Here's a devil-in-the-details question that you might consider adding to your ex...

mononcqc · on Feb 8, 2016

Author here. This is a challenging one, because it is intimately related to what is acceptable or not to your users.

By default you could say that if the storage mechanism must be up and available and it isn't, then the front-end shouldn't be responsive and it should crash.

You could also say that you want the front-end app to be available if the storage layer is offline. This has two possible consequences:

a) you disconnect the front-end and the back-end so that they do not depend on each other. This can be done either through application strategies (you can define the storage app as 'transient' so it can fail without shutting down the system) or by putting the front-end on a different Erlang node.

The latter means that your dependency on the storage back-end is not as direct as it seems.

b) this is my preferred solution, and it requires you to rework what you think of as 'depends on'. If you expect the storage layer to fail and that you must be able to service the front-end anyway, then the architecture demoed in the presentation needs an asterisk.

The reason for this is that the dependency as described crashes if the database is not available, because the storage subtree acts as a proxy for 'the database'. The OTP structure encodes 'my database is available'.

I can rework that requirement to mean 'the storage layer is up and ready to talk to a database'. This is a huge change because it no longer promise the DB is available, it promises that something whose job it is to talk to the DB is available.

You can then change your interface accordingly. I go into some more detail about this in "It's about the guarantees" http://ferd.ca/it-s-about-the-guarantees.html

In a nutshell, the difference in both initialization and supervision approaches is that in the one described in b), the client's callers make the decision about how much failure they can tolerate, not the client itself. The client making the decisions is what is described in the presentation.

Sadly I could not fit all of that and the compromise of supervision structures within the hour I had allocated for my presentation, so this comment and the side-blog post ought to do (I've also put that material in Erlang in Anger, if you happen to grab that free ebook).

davidw · on Feb 8, 2016

I wish more people would talk about this kind of thing in the Erlang world. Supervision trees are nice, but there are real-world examples like the above where it's not quite so cut-and-dried, and some additional design is required. Each of your proposed solutions involves compromises, costs, and benefits of their own that may not be obvious to someone new to Erlang.

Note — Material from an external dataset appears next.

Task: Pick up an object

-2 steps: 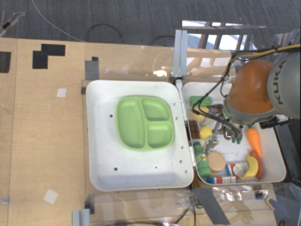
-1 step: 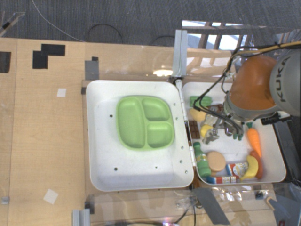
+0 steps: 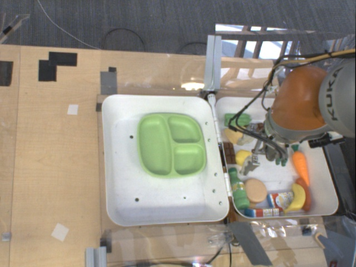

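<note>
Near edge of the bench (image 3: 50,204): metal clamp hardware and cabling sat below the two bins.

Right bin (image 3: 328,202), near part: a row of small items lay along the near wall. L to R: a green bottle-shaped item (image 3: 240,196); a round tan disc (image 3: 256,191); a flat red/white/blue pack (image 3: 268,210) lying on its side; a yellow banana-like piece (image 3: 298,198) at the right near corner. Disc was touching or just beside the green item; which, could not be told.

Right bin, mid: an orange carrot (image 3: 300,167) lay near the right wall, lengthwise near-to-far. A small yellow item (image 3: 243,157) sat toward the left wall. The gripper (image 3: 260,159) hung above the bin floor between the yellow item and the carrot, just beyond the tan disc. Fingers pointed down. Nothing was visible between them; open or closed state: cannot tell from this view. Arm w/ orange band (image 3: 297,99) came in from the right and covered the far part of this bin. A pale yellow item (image 3: 233,136) showed partly under the wrist.

Left bin (image 3: 119,204): a light green divided plate (image 3: 169,144), three compartments, lay flat near the centre, well apart from the walls.

Far: bench top w/ black markers (image 3: 55,64), then dark carpet (image 3: 111,10) w/ a thin cable.
</note>
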You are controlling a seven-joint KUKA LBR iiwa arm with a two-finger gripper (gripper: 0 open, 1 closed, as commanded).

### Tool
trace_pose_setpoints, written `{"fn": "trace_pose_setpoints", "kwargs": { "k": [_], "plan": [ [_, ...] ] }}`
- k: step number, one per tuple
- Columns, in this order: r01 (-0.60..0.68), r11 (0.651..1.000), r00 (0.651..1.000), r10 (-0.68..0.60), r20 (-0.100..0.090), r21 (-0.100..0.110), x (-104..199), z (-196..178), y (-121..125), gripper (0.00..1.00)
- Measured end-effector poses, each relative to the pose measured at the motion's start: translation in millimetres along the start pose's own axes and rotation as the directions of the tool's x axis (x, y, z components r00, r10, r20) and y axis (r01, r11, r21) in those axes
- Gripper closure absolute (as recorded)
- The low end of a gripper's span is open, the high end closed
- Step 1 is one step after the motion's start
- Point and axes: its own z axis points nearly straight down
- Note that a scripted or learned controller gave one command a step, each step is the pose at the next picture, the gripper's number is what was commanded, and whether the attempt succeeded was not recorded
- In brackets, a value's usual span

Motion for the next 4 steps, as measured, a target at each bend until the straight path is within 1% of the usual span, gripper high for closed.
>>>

The insight of people such as yourself who have already run into these problems is very valuable to those of us with less experience.

Thanks!

mononcqc · on Feb 8, 2016

I think a lot of these things are experience-related, or usually cemented within a specific implementation. A lot of people may apply these principles correctly because that's what they find works best, without necessarily bringing it to a conscious level, or to a level of explicitness that makes it easy to teach or use.

Garrett Smith is starting to hit on that with http://www.erlangpatterns.org/ and trying to broadcast that kind of information to the rest of the community, but I'm guessing participation hasn't been strong enough to help (I know I haven't participated enough to that website personally)

agumonkey · on Feb 8, 2016

Having an independent failure system to take place as interface ?

hprx · on Feb 9, 2016

http://tjheeta.github.io/2014/12/24/elixir-external-process-...

Someone has also written a library for this, but I've forgotten where it is.